### Exercise objective
Every line of the material is to be returned verbatim. Pictures stay out.

### Dataset excerpt
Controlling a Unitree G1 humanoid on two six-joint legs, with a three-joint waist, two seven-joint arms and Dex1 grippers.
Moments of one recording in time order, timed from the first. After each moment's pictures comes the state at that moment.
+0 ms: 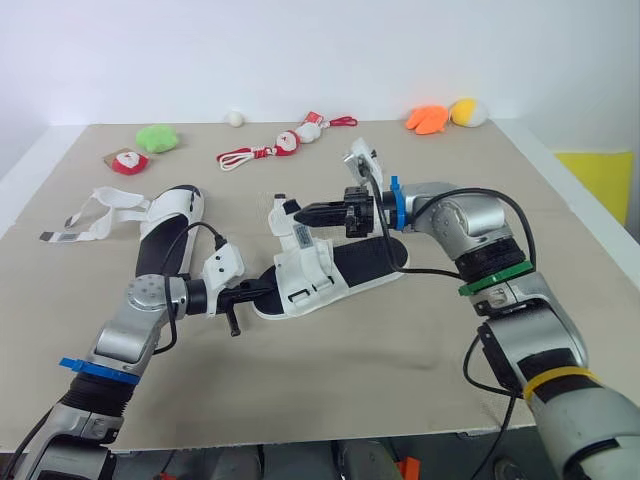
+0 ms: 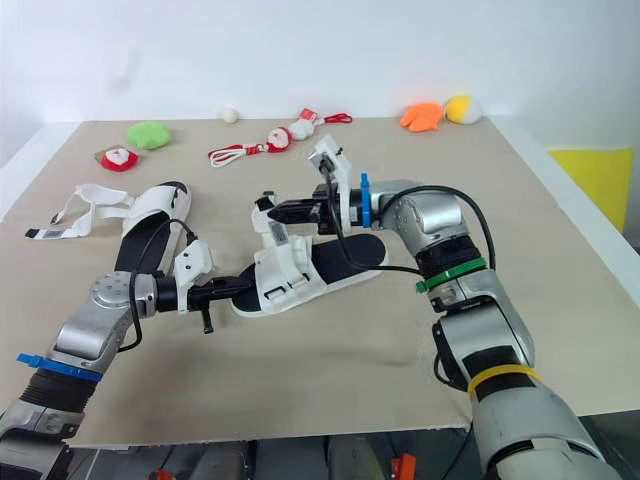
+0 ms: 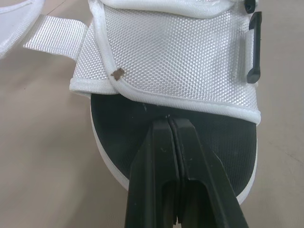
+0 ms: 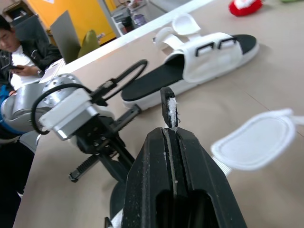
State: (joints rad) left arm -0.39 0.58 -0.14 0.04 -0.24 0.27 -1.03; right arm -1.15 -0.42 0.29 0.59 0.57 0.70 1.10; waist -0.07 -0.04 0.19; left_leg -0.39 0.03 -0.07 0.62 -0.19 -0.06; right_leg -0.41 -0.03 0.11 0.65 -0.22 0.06
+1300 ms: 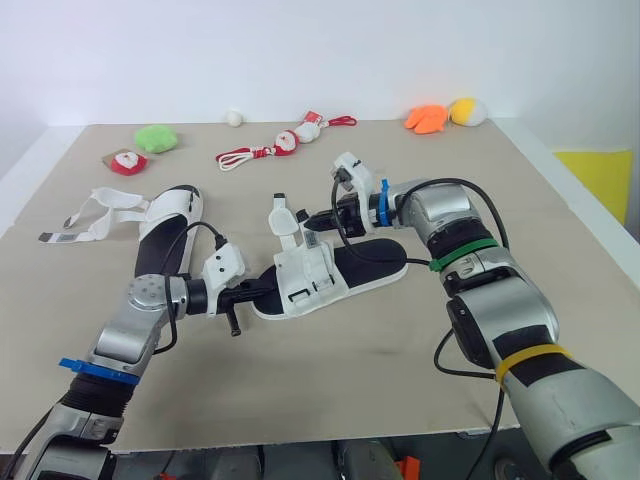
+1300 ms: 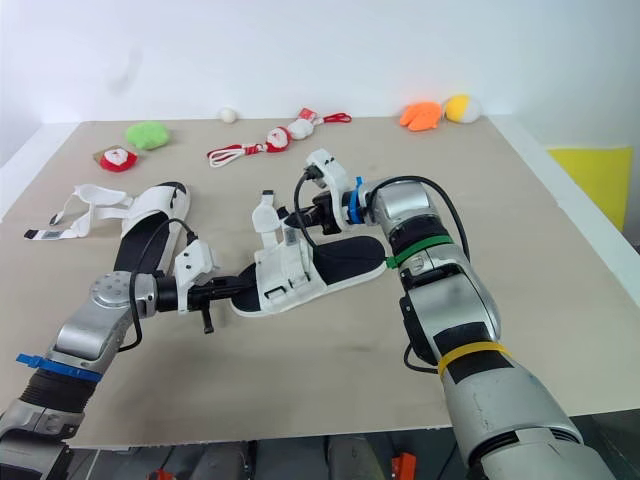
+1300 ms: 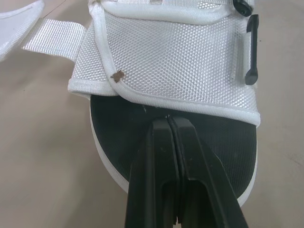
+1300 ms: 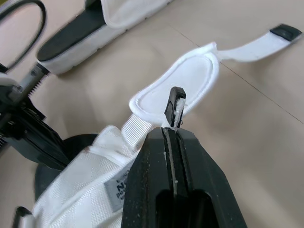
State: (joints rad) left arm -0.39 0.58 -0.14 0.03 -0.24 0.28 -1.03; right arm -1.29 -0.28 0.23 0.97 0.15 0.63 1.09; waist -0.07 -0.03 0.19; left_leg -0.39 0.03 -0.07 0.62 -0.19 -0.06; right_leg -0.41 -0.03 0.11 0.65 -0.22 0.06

### Response for this exercise
Controlling a Unitree G1 humanoid on two six-joint legs, with a three-joint waist, two seven-joint arms and Dex1 grippers.
Moments of one recording in time order, timed from the first. After each moment's pictures comes the state at that moment.
+0 ms: 
+0 ms: 
+0 ms: 
+0 ms: 
State: (joints rad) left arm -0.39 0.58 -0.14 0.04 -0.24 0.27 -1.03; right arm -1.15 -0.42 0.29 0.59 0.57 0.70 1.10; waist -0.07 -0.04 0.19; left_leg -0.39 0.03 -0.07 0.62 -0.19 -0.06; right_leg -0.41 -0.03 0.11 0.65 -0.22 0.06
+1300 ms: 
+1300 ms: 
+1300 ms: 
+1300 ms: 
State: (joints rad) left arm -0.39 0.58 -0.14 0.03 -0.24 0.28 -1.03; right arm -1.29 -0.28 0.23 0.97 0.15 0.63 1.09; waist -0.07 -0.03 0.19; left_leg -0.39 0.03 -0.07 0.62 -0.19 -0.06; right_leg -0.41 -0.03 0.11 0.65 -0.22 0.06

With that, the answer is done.